━━━ DATA PROVIDED ━━━

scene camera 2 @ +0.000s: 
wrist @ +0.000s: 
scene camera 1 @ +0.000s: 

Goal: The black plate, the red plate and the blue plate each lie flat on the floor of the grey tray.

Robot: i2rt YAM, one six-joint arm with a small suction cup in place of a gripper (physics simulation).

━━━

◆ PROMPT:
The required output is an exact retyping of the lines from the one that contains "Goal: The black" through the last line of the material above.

◆ ANSWER SECTION:
Goal: The black plate, the red plate and the blue plate each lie flat on the floor of the grey tray.

Robot: i2rt YAM, one six-joint arm with a small suction cup in place of a gripper (physics simulation).

The exercise requires no more work.